> What you are asked to do: The response should consist of every record, reproduced exactly.

> Items listed in a dataset:
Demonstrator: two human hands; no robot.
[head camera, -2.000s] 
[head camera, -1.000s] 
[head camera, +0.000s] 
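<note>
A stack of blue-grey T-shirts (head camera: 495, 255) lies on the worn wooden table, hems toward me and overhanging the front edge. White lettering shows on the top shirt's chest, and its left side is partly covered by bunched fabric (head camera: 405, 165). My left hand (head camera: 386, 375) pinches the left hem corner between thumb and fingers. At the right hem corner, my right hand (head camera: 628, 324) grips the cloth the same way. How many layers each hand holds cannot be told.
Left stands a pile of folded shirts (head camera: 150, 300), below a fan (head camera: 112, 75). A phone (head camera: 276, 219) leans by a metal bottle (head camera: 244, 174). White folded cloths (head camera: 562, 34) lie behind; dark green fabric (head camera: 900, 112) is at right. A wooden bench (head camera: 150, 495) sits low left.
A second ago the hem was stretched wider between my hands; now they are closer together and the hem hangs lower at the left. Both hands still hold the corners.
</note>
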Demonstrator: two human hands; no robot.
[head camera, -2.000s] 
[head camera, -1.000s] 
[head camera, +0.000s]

> Reply to the task:
Demonstrator: two human hands; no robot.
[head camera, -2.000s] 
[head camera, -1.000s] 
[head camera, +0.000s] 
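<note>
A stack of blue-grey T-shirts (head camera: 495, 255) lies on the worn wooden table, hems toward me and overhanging the front edge. White lettering shows on the top shirt's chest, and its left side is partly covered by bunched fabric (head camera: 405, 165). My left hand (head camera: 386, 375) pinches the left hem corner between thumb and fingers. At the right hem corner, my right hand (head camera: 628, 324) grips the cloth the same way. How many layers each hand holds cannot be told.
Left stands a pile of folded shirts (head camera: 150, 300), below a fan (head camera: 112, 75). A phone (head camera: 276, 219) leans by a metal bottle (head camera: 244, 174). White folded cloths (head camera: 562, 34) lie behind; dark green fabric (head camera: 900, 112) is at right. A wooden bench (head camera: 150, 495) sits low left.
A second ago the hem was stretched wider between my hands; now they are closer together and the hem hangs lower at the left. Both hands still hold the corners.
</note>
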Demonstrator: two human hands; no robot.
[head camera, -2.000s] 
[head camera, -1.000s] 
[head camera, +0.000s]

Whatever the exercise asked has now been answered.